Belfast Telegraph

My own brush with violence in volatile state still haunts me

- Paul Hopkins

When I was cutting my teeth in journalism, I decided one day to take myself off to Rhodesia, the former Zimbabwe, where a war was being waged by the majority black people against their white minority rulers.

There were six million blacks, the whites just 250,000. The Patriotic Front guerillas of Robert Mugabe and Joshua Nkomo were engaged in a bloody conflict with the soldiers of Premier Ian Smith, a veteran British Second World War fighter pilot who had unilateral­ly broken from British rule in the early Sixties.

I can still recall the sounds and the smells and the scorched red earth that first day I set foot on African soil in 1977.

All I had back then was a raw enthusiasm and ‘some’ nerve to venture into a war zone, with a token guarantee of work for Ireland, Scotland and the odd stint for Associated Press (AP).

This 40-year-old photo of a very young me (right, forefront) covering the downing of an airplane found me in the thick of it.

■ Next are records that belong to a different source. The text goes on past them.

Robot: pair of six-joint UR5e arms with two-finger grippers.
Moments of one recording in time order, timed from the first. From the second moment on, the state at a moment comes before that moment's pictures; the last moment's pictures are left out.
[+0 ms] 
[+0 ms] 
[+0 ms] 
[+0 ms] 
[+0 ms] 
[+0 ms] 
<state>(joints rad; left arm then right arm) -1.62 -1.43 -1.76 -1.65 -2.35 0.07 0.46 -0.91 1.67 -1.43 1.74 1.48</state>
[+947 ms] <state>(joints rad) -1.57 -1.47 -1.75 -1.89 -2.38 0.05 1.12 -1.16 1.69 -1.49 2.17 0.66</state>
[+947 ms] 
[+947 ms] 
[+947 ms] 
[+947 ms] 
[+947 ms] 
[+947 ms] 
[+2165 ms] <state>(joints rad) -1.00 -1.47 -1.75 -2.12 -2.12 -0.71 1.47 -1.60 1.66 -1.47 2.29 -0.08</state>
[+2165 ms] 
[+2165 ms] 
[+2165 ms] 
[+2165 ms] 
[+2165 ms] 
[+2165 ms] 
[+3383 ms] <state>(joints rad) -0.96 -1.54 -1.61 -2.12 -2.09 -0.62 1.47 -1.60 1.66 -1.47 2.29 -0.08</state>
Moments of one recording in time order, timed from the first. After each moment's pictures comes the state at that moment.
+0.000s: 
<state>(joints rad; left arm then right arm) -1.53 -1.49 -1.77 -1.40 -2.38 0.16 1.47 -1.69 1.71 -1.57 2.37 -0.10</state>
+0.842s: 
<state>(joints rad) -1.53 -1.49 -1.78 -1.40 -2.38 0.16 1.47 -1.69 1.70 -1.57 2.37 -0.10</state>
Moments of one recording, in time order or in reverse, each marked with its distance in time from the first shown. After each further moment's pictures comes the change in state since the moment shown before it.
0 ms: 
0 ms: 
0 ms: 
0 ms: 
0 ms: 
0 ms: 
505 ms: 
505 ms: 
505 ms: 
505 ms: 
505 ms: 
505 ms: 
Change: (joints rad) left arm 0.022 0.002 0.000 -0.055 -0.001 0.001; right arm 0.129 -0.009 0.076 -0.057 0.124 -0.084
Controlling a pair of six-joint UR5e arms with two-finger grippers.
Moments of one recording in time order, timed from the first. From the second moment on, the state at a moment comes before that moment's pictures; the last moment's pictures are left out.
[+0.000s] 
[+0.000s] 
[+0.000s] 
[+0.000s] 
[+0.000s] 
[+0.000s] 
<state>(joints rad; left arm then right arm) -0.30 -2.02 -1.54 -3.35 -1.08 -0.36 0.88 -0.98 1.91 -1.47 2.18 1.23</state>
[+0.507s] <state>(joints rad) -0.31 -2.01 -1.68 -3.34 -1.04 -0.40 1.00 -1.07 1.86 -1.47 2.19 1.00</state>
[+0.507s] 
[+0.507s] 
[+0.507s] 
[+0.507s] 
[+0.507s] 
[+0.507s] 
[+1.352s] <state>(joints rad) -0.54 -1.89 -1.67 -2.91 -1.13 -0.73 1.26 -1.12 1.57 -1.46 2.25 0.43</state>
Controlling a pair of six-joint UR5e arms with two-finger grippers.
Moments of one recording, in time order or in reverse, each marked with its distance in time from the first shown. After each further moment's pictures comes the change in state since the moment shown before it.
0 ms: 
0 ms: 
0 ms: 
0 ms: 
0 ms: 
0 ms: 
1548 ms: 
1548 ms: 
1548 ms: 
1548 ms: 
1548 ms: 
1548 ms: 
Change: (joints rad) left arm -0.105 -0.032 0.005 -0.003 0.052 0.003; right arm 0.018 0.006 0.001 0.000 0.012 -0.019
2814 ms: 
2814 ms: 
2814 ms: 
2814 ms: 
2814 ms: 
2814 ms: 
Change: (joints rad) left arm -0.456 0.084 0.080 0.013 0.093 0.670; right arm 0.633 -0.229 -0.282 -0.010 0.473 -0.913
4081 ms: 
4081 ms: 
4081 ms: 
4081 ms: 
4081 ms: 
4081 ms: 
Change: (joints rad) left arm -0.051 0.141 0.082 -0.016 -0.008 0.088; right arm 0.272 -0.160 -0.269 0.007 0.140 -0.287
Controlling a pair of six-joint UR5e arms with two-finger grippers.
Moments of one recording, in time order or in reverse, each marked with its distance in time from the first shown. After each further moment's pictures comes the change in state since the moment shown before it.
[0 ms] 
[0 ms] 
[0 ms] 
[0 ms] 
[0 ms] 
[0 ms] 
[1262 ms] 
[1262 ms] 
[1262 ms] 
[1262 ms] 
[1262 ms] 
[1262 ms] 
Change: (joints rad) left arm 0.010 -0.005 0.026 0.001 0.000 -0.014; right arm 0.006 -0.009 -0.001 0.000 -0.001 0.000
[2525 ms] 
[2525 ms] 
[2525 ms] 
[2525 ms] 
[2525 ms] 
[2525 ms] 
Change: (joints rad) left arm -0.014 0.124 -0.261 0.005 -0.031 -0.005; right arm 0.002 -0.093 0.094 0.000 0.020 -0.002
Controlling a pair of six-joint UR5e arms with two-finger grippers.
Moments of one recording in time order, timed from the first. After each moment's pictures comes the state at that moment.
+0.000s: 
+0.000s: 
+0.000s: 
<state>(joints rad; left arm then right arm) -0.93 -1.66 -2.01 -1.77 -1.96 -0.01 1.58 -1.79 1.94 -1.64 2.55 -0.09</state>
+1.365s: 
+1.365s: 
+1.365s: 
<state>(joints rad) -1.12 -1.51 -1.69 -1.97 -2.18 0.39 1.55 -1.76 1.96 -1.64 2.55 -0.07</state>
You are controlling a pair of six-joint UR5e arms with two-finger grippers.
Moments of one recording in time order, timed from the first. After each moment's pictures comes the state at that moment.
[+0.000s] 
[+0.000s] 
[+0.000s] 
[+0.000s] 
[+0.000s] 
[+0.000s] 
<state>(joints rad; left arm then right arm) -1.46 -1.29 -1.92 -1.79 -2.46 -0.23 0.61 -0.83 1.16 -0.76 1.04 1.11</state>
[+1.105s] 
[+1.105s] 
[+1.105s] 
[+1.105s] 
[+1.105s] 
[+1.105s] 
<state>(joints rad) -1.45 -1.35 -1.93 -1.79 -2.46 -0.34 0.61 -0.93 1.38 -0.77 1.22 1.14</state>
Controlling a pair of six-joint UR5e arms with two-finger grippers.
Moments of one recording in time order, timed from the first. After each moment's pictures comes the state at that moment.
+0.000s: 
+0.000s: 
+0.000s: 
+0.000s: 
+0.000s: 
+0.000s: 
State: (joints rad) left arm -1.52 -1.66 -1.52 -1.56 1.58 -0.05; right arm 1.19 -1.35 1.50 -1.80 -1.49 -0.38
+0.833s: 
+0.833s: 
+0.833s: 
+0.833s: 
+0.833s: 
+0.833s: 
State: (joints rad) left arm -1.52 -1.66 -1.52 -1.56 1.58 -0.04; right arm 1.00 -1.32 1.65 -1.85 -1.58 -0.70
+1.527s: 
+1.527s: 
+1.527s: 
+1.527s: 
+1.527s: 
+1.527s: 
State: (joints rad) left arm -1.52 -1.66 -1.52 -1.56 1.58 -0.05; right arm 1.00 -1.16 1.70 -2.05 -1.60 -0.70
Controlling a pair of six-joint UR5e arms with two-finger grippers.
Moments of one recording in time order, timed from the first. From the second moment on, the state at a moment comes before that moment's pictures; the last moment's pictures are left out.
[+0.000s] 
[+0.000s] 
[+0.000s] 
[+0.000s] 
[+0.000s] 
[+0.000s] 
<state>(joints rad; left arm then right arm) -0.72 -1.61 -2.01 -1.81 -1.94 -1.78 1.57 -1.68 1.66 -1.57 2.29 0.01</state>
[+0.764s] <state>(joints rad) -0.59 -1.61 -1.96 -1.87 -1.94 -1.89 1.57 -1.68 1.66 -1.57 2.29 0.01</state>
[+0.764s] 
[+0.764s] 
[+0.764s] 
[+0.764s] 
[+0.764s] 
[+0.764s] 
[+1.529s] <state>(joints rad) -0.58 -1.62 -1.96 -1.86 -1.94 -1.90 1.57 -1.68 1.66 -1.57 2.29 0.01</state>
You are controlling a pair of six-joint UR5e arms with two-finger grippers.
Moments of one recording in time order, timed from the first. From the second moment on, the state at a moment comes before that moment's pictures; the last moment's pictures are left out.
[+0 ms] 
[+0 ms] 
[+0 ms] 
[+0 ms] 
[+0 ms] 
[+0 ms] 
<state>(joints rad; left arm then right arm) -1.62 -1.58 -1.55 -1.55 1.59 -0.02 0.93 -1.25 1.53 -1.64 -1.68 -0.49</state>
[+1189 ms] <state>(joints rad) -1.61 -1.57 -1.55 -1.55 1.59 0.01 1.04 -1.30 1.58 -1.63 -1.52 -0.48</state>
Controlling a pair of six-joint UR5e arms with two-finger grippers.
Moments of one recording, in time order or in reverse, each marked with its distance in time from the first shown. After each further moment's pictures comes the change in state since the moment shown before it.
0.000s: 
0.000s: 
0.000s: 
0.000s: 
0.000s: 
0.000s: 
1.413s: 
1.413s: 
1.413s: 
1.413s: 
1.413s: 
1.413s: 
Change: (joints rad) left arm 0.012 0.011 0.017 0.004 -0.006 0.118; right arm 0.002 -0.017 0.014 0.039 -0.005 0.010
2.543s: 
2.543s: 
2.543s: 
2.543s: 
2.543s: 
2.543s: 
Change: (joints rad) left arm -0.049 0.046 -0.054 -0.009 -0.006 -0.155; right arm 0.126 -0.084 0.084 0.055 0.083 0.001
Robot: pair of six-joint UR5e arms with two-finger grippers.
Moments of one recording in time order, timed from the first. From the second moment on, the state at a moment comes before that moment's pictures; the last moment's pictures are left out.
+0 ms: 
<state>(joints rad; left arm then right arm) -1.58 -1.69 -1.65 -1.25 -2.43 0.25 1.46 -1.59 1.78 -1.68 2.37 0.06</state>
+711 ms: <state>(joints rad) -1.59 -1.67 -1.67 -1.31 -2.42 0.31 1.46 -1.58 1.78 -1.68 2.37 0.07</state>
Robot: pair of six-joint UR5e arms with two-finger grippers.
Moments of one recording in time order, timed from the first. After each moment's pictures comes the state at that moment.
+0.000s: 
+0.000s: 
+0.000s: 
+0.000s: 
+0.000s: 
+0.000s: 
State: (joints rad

Look closely and you can see part of the fuselage on the left, soldiers in the background. Air Rhodesia Flight 825 was a scheduled passenger flight shot down by guerrillas on September 3,1978.

The Viscount, named The Hunyani, was flying from Victoria Falls to the capital Salisbury (now Harare). Guerrillas scored a hit to its starboard wing withaSovie­t-made Strela 2 surface-toair missile, critically damaging the aircraft and forcing an emergency landing. An attempted belly-landing was foiled by an unseen gully, which caused the plane to cartwheel and break up.

Of the 52 passengers and four crew, 38 died on impact. To this day, I still have the odour of burnt and putrefied flesh in my nostrils.

Insurgents then rounded up the 10 survivors they could see and massacred them with automatic gunfire. Three passengers survived by hiding in the bush, while a further five lived because they had gone to look for help before the guerrillas arrived.

I remember the Rhodesian Army officer who led the journalist­s’ convoy to the scene was ex-British Army, had served in Belfast, and did not count Catholic Paddies among his favourites — but we hit it off.

Earlier in 1978, in the middle of this war one day arrived Conor Cruise O’Brien. The Cruiser, as he was known, was no stranger to controvers­y and as onetime Minister for Posts & Telegraphs in the Republic had put a gag on Sinn Fein members being interviewe­d by RTE.

Seventeen years previously, in September 1961, a company of 155 Irish UN troops found themselves surrounded by a force of heavily armed warriors outnumberi­ng them 20 to one in what was then Belgian Congo. This was supposed to be a peacekeepi­ng mission: instead they found themselves ordered on to the offensive by the UN’s most senior diplomat on the ground, Cruise O’Brien.

The Irish held out for six days in the Siege of Jadotville before then spending months in captivity.

When they arrived home, they were dismayed to learn that the UN and Dublin were anxious to sweep the sorry episode under the carpet.

In 1978, a so-called internal settlement was reached between Ian Smith and the moderate Bishop Abel Muzorewa, with a concession­ary nod to a future, unspecifie­d, independen­ce. Cruise O’Brien was then editor-in-chief of London’s Observer.

In the Press Club at the Ambassador hotel in Salisbury (Harare) I got wind that he was coming out to write an overview on this internal deal. The Irish Press in Dublin asked me to interview The Cruiser, given his legacy in the Congo. As it happened, he decamped at the Ambassador, where I had had a brief dalliance with the young woman in reception. I got The Cruiser’s room number and rang him. No interviews, he said, he was there as a working journalist.

I said to my friend, I’ll be in the Press club. If he calls for room service, let me know.

He ordered Earl Grey tea and cucumber sandwiches.

At the pass, I cut off room service and knocked on The Cruiser’s door. He was expecting a black face. Please sir, I pleaded, just give me 20 minutes of your time. He objected to my intrusion quite vociferous­ly but eventually relented.

I got my story — and half a cucumber sandwich — and sold it halfway around the world.

About a year before that I was in a convoy travelling from Salisbury to Bulawayo in the southern region of Matabelela­nd when we came under fire. We hit the decks of our 4x4: I peed my pants and, in the fire, was hit by shrapnel.

Nothing dramatic, I hasten to add, and the shrapnel was only about a quarter the size of the nail of your little finger. But it was lodged in my chest and occasional­ly caused me irritation and you could see the tiny hole where the skin had never fully healed.

In 2010 I underwent open-heart surgery for a congenital murmur and the good surgeon afterwards presented me with a clean bill of health ... and also the said shrapnel.